At the heart of MWR InfoSecurity lies our research and development platform - MWR Labs. Here we dissect industry news and trends, publish research, and share our tools with the security community
+ read more
Hooking is the process of intercepting a program’s execution at a specific point in order to take another action.
This article is the first of two providing a basic overview of a number of dynamic hooking techniques. Part 1 covers techniques that can be used in user mode and part 2 will cover techniques that work in kernel mode.
Hooking is the process of intercepting a program’s execution at a specific point in order to take another action. This may be simply to trace execution at interesting points, or to redirect and modify execution. At the point at which you wish to intercept, you place your hook.
A hook can be placed by modifying a program’s code on disk or even building it in at compile time, but this article focuses on dynamic hooking, where hooks are placed at runtime in memory. This allows hooks to be applied to any software whether we have the source code or not and whether we are able to modify the program’s files or not.
This article assumes that you have sufficient access to modify a program’s memory to place a hook. Practically speaking, this could be through attaching a debugger, injecting code into a process’s memory space or by having compromised an application by exploiting a vulnerability.
Hooking can be useful for a wide range of purposes, including:
The simplest way to visualise a hook is to consider a simple example. If you wish to hook a specific call of a function in a program, the target address of that call instruction can be changed to point to your own code which you have somehow injected into the program’s memory space. You can then choose whether to handle the call completely yourself, possibly providing a fake result, or you may choose to redirect execution to the original function, perhaps also changing the arguments or altering the return value.
So, while originally the call would look like this:
... ... call func1 ... ... func1 ... return
It is altered to look like this:
... ... call hook ... ... hook ... optional call to original ... return func1 ... return
If you wanted to use the same hook function for multiple hooks, you could create a lookup table of return addresses and check this at the start of the hook to work out where the hook call originated, and then take a different action depending on this information. Of course this assumes you are not on a platform with technologies like ASLR enabled, which may randomise addresses making this simplistic method impossible. Nevertheless, this simple example demonstrates what a hook is.

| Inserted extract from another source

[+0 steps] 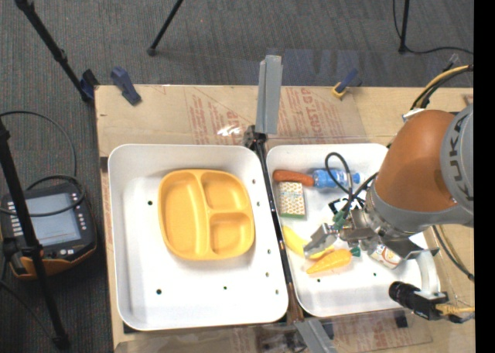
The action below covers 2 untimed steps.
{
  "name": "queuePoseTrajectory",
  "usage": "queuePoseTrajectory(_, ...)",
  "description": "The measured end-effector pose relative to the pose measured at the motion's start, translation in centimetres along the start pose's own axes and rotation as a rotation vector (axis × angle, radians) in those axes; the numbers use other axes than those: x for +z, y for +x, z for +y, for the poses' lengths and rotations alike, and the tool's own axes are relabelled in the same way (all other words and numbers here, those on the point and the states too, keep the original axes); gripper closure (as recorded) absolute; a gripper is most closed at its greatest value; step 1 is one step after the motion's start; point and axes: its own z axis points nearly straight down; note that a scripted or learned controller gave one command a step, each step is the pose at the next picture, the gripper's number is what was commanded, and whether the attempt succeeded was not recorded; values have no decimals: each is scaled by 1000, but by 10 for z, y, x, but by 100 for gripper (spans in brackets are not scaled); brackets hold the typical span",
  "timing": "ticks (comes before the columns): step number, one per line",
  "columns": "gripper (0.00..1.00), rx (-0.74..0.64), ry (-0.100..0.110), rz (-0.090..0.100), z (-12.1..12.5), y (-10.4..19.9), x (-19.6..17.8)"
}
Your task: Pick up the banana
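Observation:
The banana is yellow and lies in the right bin, close to its left wall, running diagonally down to the right. My gripper hangs right over the banana's lower right end and covers that end. The grey and orange arm reaches in from the right above the bin. Whether the gripper touches the banana is unclear from this angle.
An orange-yellow toy vegetable lies just below the gripper. Further back are a patterned box, a red-brown sausage shape and a blue bottle. A small white container sits under the arm. The left bin holds a yellow divided plate.

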Motion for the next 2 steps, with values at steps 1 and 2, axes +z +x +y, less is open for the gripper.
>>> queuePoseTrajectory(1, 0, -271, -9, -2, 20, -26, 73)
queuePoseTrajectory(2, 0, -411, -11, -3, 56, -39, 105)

The Import Address Table (IAT) is loaded into memory from PE executables. It allows the memory address of functions imported from DLLs to be located. By locating the IAT in memory, you can patch it to redirect certain API function calls to hooking code.
IAT hooking happens in user mode and is a relatively easy way to hook every call to a specific APIfunction or set of functions. Any time the program makes that API call, your hook code will run. However, DLLs can also be loaded dynamically at runtime and when this happens there will be noIAT for that DLL. Furthermore, while the fact that this is a user mode technique makes it easier to implement, it also makes it easier to detect. As such, IAT hooking is not without its limitations.

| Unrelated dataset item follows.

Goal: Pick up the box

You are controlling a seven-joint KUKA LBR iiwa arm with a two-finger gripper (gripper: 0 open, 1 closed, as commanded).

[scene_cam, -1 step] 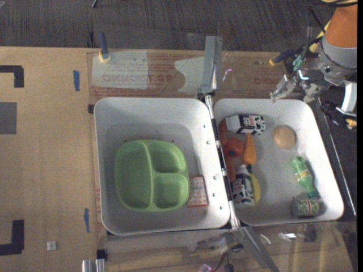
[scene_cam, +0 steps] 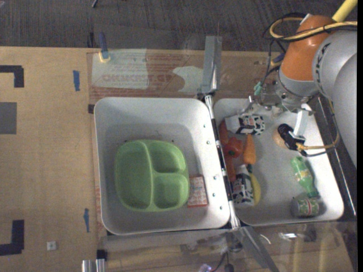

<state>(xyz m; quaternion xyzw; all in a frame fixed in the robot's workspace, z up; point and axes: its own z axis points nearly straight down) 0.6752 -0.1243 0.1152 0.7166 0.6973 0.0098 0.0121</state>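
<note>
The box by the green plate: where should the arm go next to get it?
Probably swing left across the divider. The box lies in the left bin, beside the plate, while the end effector hangs over the right bin.

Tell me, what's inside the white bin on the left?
The left bin holds a green divided plate and a small red box beside it. Whatever lies under the plate is hidden.

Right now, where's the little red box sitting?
The red box lies in the left bin, on the floor by its right wall, just right of the green divided plate.
</note>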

Under Unix-like operating systems (including Linux), calls to shared libraries can also be hooked by making use of the LD_PRELOAD environment variable. By writing your own shared library with the functions you wish to hook defined by name you can hook these functions by loading that library at runtime with the target program. The LD_PRELOAD environment variable specifies a list of libraries to load first when a program is executed, so if you put the path to your library in this variable your own function will run instead.
If you also wish to redirect execution to the original function you are hooking, you can do so with the dlsym() function call which resolves a function name in a module to a memory address. Using this, the address of the original function can be located and used to make a call to it.
An inline hook overwrites the start of the function you want to hook to redirect execution. This allows you easily to catch every call to that function, no matter where or when the call happens. Inserting an inline hook obviously destroys some of the early logic of the original function, so if you wish to call the original function as well, the hook code must compensate for the instructions that were overwritten. An inline hooker should therefore save the instructions that were overwritten when placing a hook. This may not be trivial to do on architectures like x86 where instructions are variable length, and saving the bytes that were overwritten may not preserve the meaning of the code. In such cases, automated inline hookers may need to disassemble the start of the function properly to preserve the original function’s meaning.
Inline hooking can be used in user mode, although similar techniques can also work in kernel mode.
Microsoft released a framework to help in placing inline hooks on Win32 API functions called Detours. Microsoft actually places a two-byte dummy instruction that does nothing at the start of functions (the instruction is “MOV EDI, EDI”) to allow space to overwrite with a jump instruction harmlessly. The Detours package provides an API to enable custom hooks to be placed on APIfunctions in this way.
In fact, the dummy instruction is only big enough to replace with a short jump. A long jump (to code further away) would take up too many bytes and still overwrite part of the function. The intention is that a short jump is placed to jump to five bytes before the function, which is set aside as spare padding space. In these five bytes, the long jump can be placed to redirect to your hook code.
The advantage of using the short jump first is that whether in its “MOV EDI, EDI” form or its short jump form, those two bytes are always a single instruction. This means that, if multiple threads are executing the function as you are hooking it, a thread will never end up executing from the middle of an instruction you just inserted for your hook; rather it will either hit your new short jump, or already be beyond it, safely executing the rest of the function.